CANDIDATES FOR MESA: Obstructive Azoospermia

Candidates for sperm retrieval include men with acquired or congenital reproductive tract obstruction, and men who elect to undergo sperm retrieval as an alternative to surgical reconstruction. Acquired reproductive tract obstruction can occur as a result of infection, trauma, iatrogenic injury or previous failed vasovasostomy or vasoepididymostomy. Iatrogenic injury can occur during bladder neck, pelvic, abdominal or inguino-scrotal surgery.

Congenital anomalies of the male reproductive tract are relatively uncommon in the general population, but can occur in up to 2 percent of infertile men. Perhaps the best known congenital anomaly of the male reproductive tract is congenital bilateral absence of the vas deferens (CBAVD) which occurs in almost all men with cystic fibrosis. CBAVD is now regarded as most commonly reflecting a mild form of cystic fibrosis in which only the reproductive tract anomalies are manifest without pulmonary or digestive symptoms. CBAVD can also probably occur as a result of Wolffian duct anomalies without evidence of cystic fibrosis gene mutations. Unilateral vasal aplasia occurs in less than one percent of the male population and can also be associated with cystic fibrosis gene mutations.

In all cases of reproductive tract obstruction, the optimal treatment is one that will allow the couple to conceive with minimal intervention . When this is impossible (as in CBAVD) or has already failed (as in previous attempts at vasovasostomy or vasoepididymostomy) consideration must be given to the use of sperm retrieval directly from the epididymis or testis with assisted reproduction. Preferably, sperm should be retrieved and cryopreserved during attempts at reconstruction. Because of the association of CBAVD with cystic fibrosis mutations and Wolffian duct anomalies, all men with CBAVD should have renal ultrasounds and their wives should have cystic fibrosis gene mutation analysis prior to attempts at fertility.

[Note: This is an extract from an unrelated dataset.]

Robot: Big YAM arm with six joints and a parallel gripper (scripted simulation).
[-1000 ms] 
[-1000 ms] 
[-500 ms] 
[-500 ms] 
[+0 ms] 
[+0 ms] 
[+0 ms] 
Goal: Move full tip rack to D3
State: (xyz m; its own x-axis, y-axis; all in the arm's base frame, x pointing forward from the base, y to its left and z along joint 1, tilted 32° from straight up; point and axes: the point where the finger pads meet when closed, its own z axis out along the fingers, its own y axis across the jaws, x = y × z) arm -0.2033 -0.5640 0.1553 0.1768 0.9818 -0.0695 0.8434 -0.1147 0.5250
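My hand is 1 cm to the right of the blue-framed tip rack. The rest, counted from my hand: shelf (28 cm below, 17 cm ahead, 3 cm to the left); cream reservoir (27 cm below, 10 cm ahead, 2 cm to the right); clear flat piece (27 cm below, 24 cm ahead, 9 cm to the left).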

Although reports on microsurgical epididymal sperm aspiration with IVF appeared in the literature as early as 1984, the first live birth was not reported until 1990. As it was first described, the procedure of microsurgical epididymal sperm aspiration involved careful dissection of the epididymis under the operating microscope and incision of a single tubule.

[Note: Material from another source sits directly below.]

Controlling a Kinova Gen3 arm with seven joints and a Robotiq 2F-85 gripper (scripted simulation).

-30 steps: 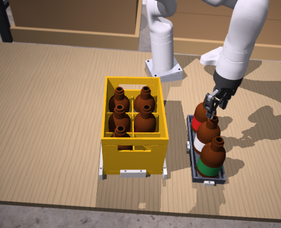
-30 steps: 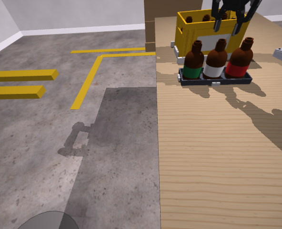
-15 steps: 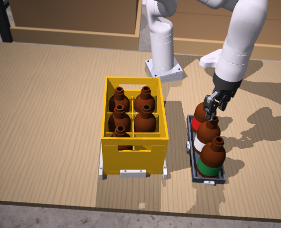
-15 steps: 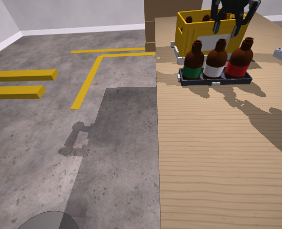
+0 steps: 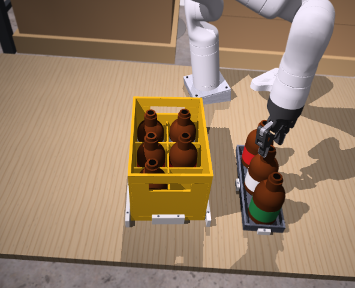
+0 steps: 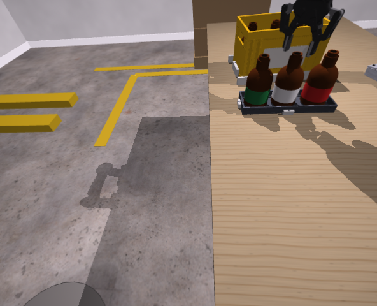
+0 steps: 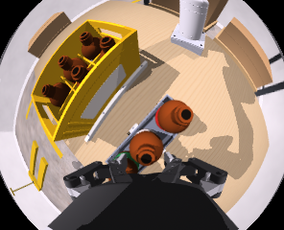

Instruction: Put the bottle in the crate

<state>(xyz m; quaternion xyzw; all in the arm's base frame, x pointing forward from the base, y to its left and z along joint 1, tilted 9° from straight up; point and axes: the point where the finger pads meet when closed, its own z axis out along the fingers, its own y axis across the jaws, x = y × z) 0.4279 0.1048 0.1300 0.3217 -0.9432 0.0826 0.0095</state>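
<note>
My gripper is now 90 mm short of the green-banded bottle, 90 mm above it and 10 mm to the left of it. From my hand the other things lie so: red-labelled bottle 90 mm below, 90 mm behind, 10 mm to the left; then tray 160 mm below; then yellow crate 240 mm to the right, 90 mm below, 50 mm behind.
</note>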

Once incised, fluid spills from the epididymal tubule and pools in the epididymal bed. This pooled fluid is then aspirated. Because the epididymis is richly vascularized, this technique invariably leads to contamination by blood cells that may affect sperm fertilizing capacity in vitro.

Our initial experience with this "pool and aspirate" technique was unsuccessful due to contamination of the aspirated sperm with blood products. This appeared to result in impaired sperm function and the inability to fertilize oocytes in vitro. For this reason we developed a technique of micropuncture of the epididymal tubule to avoid blood product contamination. This technique, combined with improved ovarian stimulation techniques and micromanipulation of retrieved sperm, has resulted in markedly improved fertilization and pregnancy rates in our patients with unreconstructable reproductive tract obstruction. The technique of microsurgical epididymal sperm retrieval offers the advantages of minimizing contamination of epididymal fluid with bloodcells, repeated aspirations can be performed, and aspiration of sufficient quantities of fluid for immediate use as well as for cryopreservation are possible.